> Assignment: Once the images are set aside, write out the rest of the records exactly.

◇ ◇ ◇

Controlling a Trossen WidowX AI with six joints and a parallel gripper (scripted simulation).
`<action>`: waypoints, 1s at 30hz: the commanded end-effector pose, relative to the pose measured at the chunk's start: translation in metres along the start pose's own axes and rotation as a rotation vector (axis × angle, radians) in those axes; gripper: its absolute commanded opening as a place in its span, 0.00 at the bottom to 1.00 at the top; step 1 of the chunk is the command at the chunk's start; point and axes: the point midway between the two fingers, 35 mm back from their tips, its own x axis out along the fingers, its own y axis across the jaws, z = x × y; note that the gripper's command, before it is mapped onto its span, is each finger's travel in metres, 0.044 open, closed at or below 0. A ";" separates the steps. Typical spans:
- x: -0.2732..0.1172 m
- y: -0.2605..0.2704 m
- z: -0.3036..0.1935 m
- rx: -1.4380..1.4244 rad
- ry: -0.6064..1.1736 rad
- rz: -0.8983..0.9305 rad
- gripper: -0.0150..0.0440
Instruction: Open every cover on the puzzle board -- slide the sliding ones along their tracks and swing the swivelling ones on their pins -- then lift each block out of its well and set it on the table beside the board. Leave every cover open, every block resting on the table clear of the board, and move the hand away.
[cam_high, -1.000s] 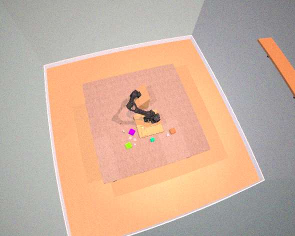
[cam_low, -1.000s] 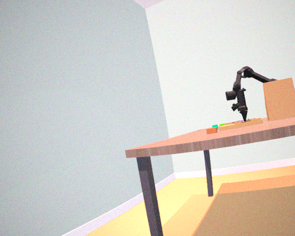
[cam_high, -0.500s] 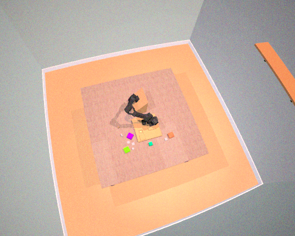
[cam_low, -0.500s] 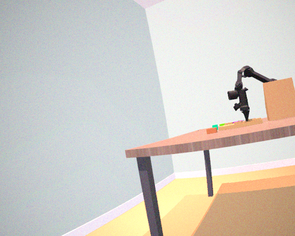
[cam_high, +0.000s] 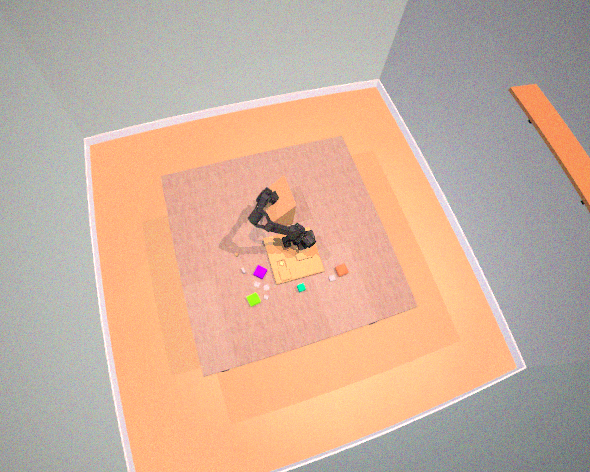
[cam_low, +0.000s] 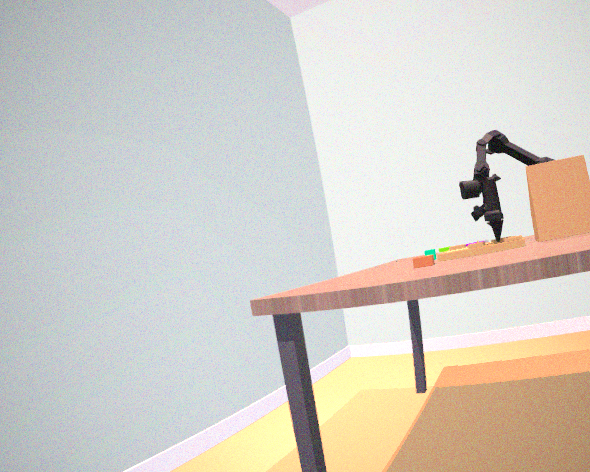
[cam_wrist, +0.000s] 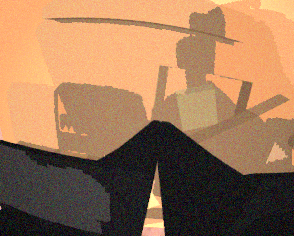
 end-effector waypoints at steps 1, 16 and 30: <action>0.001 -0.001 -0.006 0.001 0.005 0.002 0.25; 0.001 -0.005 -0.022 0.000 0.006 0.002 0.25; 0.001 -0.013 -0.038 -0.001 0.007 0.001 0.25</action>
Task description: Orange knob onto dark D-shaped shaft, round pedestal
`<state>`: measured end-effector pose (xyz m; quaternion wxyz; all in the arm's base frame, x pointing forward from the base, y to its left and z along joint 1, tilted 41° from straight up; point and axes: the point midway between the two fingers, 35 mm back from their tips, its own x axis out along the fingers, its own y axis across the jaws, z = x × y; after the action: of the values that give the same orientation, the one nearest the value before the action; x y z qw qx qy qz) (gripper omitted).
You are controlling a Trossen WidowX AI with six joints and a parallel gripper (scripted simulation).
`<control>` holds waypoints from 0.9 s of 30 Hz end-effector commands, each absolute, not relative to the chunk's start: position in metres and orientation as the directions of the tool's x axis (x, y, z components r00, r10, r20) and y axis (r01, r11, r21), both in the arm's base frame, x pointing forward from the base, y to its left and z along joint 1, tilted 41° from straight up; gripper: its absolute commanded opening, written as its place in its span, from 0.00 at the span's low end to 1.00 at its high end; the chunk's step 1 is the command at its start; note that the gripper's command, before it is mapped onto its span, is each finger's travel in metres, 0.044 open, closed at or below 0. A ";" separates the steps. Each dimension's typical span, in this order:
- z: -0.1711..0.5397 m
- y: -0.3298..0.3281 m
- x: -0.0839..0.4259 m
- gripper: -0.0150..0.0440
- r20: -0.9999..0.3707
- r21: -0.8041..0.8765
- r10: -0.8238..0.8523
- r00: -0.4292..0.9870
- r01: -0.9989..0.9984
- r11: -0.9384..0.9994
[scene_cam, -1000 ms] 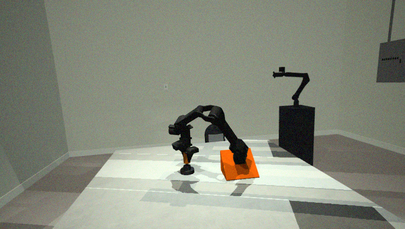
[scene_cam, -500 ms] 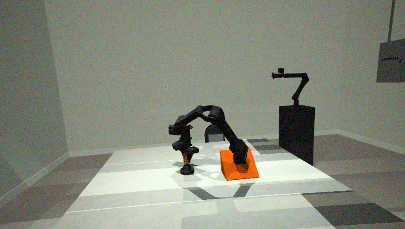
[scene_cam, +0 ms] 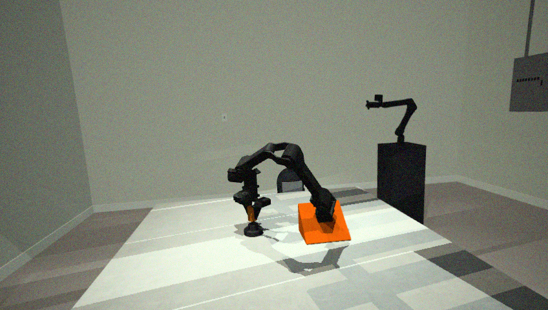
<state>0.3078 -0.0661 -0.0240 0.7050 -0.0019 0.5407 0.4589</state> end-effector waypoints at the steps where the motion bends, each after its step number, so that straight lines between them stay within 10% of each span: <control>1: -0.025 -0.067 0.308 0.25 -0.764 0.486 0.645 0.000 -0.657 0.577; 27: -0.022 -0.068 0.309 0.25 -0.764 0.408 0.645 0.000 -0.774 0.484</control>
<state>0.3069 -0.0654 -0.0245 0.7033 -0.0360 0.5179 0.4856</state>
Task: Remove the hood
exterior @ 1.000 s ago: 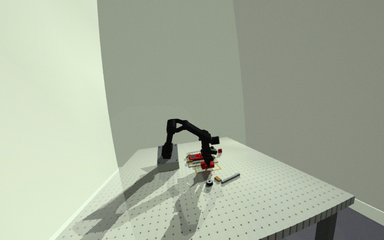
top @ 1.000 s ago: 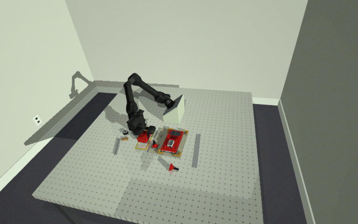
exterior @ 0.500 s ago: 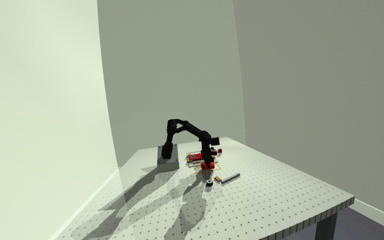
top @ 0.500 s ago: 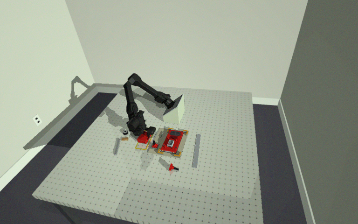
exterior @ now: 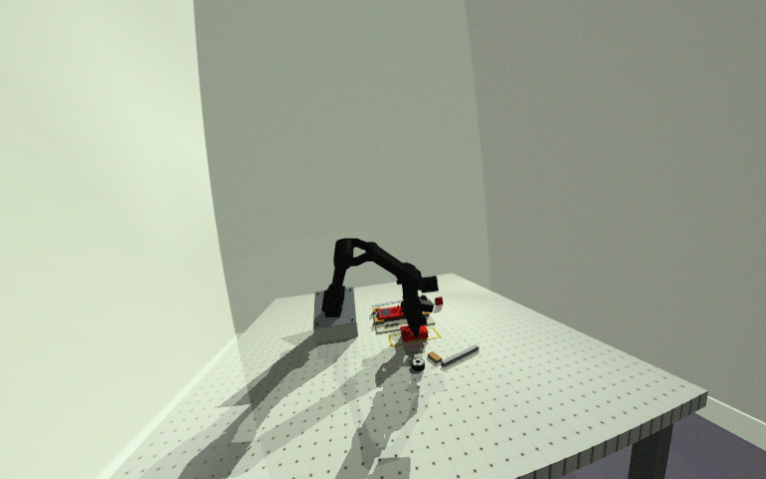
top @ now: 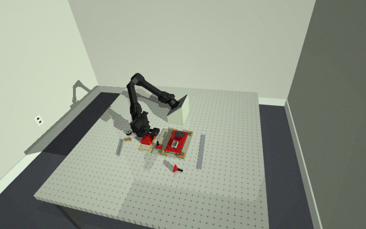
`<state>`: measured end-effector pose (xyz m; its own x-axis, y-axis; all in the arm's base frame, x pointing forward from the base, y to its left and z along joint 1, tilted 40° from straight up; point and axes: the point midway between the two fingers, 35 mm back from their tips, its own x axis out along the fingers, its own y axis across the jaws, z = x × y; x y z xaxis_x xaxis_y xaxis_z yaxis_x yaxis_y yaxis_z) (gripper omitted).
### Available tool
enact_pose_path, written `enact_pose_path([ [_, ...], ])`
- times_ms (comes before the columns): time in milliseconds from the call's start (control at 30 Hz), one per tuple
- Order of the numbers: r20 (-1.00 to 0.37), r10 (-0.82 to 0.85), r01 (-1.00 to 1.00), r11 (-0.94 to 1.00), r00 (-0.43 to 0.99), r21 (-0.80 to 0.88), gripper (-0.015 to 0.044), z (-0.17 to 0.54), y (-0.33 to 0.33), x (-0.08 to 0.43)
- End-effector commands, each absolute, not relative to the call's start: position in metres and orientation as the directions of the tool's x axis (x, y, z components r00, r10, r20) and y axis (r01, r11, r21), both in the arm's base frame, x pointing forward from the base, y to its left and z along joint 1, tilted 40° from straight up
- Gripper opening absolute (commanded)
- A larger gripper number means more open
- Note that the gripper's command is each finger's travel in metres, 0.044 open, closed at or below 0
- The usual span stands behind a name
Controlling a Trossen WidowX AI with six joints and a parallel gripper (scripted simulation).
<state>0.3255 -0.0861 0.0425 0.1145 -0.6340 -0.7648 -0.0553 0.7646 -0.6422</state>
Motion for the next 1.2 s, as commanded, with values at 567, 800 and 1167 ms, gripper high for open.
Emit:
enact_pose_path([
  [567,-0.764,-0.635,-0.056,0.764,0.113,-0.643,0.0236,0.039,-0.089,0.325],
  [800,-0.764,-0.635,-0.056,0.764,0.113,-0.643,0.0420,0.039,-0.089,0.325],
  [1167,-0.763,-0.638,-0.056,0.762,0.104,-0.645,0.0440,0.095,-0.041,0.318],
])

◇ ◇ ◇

> Answer space:
Controlling a Trossen WidowX AI with six joints and a parallel gripper (scripted simulation).
`<action>`: waypoints, 1s at 30hz: the commanded end-effector pose, relative to the pose measured at the chunk's start: translation in metres along the start pose's own axes and rotation as a rotation vector (axis × angle, radians) in those axes; gripper: its absolute commanded opening as a place in its span, 0.00 at the bottom to 1.00 at the top; step 1 of the chunk is the command at the chunk's start; point and axes: the point midway between the two fingers, 35 mm back from their tips, its own x axis out along the fingers, its own y axis across the jaws, z = x × y; note that the gripper's command, before it is mapped onto its span, is each finger's travel in metres, 0.044 open, closed at or below 0. A ";" separates the steps. Typical spans:
- x: -0.2732..0.1172 m
- y: -0.2605..0.2704 m
- z: -0.3036..0.1935 m
- rx: -1.4380..1.4244 rad
- ry: -0.6064..1.1736 rad
- rz: -0.8983..0.9305 rad
- gripper: -0.0150..0.0440
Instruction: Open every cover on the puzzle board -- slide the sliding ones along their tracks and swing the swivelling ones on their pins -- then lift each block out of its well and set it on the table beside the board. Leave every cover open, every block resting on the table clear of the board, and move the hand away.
[cam_high, -1.000s] 
[cam_low, -1.000s] 
[cam_high, -0.500s] 
[cam_low, -0.500s] 
[cam_high, +0.000s] 
[cam_low, +0.000s] 
[cam_wrist, +0.000s] 
 end-effector waypoints at steps 1, 16 and 30: <action>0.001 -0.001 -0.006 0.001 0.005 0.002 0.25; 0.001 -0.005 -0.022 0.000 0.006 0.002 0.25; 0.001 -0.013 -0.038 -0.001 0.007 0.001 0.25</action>
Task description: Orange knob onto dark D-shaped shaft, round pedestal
`<state>`: measured end-effector pose (xyz m; quaternion wxyz; all in the arm's base frame, x pointing forward from the base, y to its left and z along joint 1, tilted 41° from straight up; point and axes: the point midway between the two fingers, 35 mm back from their tips, its own x axis out along the fingers, its own y axis across the jaws, z = x × y; after the action: of the values that give the same orientation, the one nearest the value before the action; x y z qw qx qy qz) (gripper omitted).
You are controlling a Trossen WidowX AI with six joints and a parallel gripper (scripted simulation).
`<control>` holds waypoints from 0.9 s of 30 Hz end-effector commands, each absolute, not relative to the chunk's start: position in metres and orientation as the directions of the tool's x axis (x, y, z components r00, r10, r20) and y axis (r01, r11, r21), both in the arm's base frame, x pointing forward from the base, y to its left and z along joint 1, tilted 41° from straight up; gripper: its absolute commanded opening, written as its place in its span, from 0.00 at the span's low end to 1.00 at its high end; the chunk's step 1 is the command at its start; note that the gripper's command, before it is mapped onto its span, is each finger's travel in metres, 0.044 open, closed at or below 0. A ";" separates the steps. Each dimension's typical span, in this order:
- z: -0.1711..0.5397 m
- y: -0.3298..0.3281 m
- x: -0.0839..0.4259 m
- gripper: -0.0150..0.0440
- r20: -0.9999..0.3707
- r21: -0.8041..0.8765
- r10: -0.8238..0.8523
- r00: -0.4292..0.9870
- r01: -0.9989..0.9984
- r11: -0.9384..0.9994
[scene_cam, -1000 ms] 
[scene_cam, -500 ms] 
[scene_cam, +0 ms] 
<state>0.3078 -0.0661 -0.0240 0.7050 -0.0019 0.5407 0.4589</state> end-effector waypoints at the steps where the motion bends, each after its step number, so that straight lines between them stay within 10% of each span: <control>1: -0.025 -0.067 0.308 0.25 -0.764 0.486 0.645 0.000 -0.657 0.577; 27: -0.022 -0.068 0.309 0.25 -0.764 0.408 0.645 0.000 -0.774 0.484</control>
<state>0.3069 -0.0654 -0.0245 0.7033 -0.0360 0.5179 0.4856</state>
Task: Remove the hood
exterior @ 1.000 s ago: 
top @ 1.000 s ago: 
exterior @ 0.500 s ago: 
top @ 0.500 s ago: 
exterior @ now: 
top @ now: 
`<state>`: measured end-effector pose (xyz m; its own x-axis, y-axis; all in the arm's base frame, x pointing forward from the base, y to its left and z along joint 1, tilted 40° from straight up; point and axes: the point midway between the two fingers, 35 mm back from their tips, its own x axis out along the fingers, its own y axis across the jaws, z = x × y; x y z xaxis_x xaxis_y xaxis_z yaxis_x yaxis_y yaxis_z) (gripper omitted).
### Available tool
enact_pose_path, written `enact_pose_path([ [_, ...], ])`
- times_ms (comes before the columns): time in milliseconds from the call's start (control at 30 Hz), one per tuple
- Order of the numbers: r20 (-1.00 to 0.37), r10 (-0.82 to 0.85), r01 (-1.00 to 1.00), r11 (-0.94 to 1.00), r00 (-0.43 to 0.99), r21 (-0.80 to 0.88), gripper (-0.015 to 0.044), z (-0.17 to 0.54), y (-0.33 to 0.33), x (-0.08 to 0.43)
- End-effector commands, each absolute, not relative to the call's start: position in metres and orientation as the directions of the tool's x axis (x, y, z components r00, r10, r20) and y axis (r01, r11, r21), both in the arm's base frame, x pointing forward from the base, y to its left and z along joint 1, tilted 40° from straight up
- Gripper opening absolute (commanded)
- A larger gripper number means more open
- Note that the gripper's command is each finger's travel in metres, 0.044 open, closed at or below 0
- The usual span stands behind a name
Controlling a Trossen WidowX AI with six joints and a parallel gripper (scripted simulation).
<state>0.3255 -0.0861 0.0425 0.1145 -0.6340 -0.7648 -0.0553 0.7646 -0.6422</state>
Motion for the next 1.2 s, as commanded, with values at 567, 800 and 1167 ms, gripper high for open.
Emit:
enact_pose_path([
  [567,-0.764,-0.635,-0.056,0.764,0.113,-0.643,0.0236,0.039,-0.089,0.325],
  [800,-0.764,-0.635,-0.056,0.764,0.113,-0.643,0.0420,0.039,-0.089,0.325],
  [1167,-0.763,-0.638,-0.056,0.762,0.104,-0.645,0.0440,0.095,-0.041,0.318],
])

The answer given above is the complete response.